▶ Goal of the exercise
Return the whole listing exactly as it stands.
------ Data excerpt ------
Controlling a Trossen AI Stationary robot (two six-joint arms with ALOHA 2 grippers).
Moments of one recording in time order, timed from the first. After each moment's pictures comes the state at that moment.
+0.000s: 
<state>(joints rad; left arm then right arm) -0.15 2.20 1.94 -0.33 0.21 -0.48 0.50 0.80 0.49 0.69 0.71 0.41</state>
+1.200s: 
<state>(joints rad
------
▶ Answer to the exercise
Controlling a Trossen AI Stationary robot (two six-joint arms with ALOHA 2 grippers).
Moments of one recording in time order, timed from the first. After each moment's pictures comes the state at that moment.
+0.000s: 
<state>(joints rad; left arm then right arm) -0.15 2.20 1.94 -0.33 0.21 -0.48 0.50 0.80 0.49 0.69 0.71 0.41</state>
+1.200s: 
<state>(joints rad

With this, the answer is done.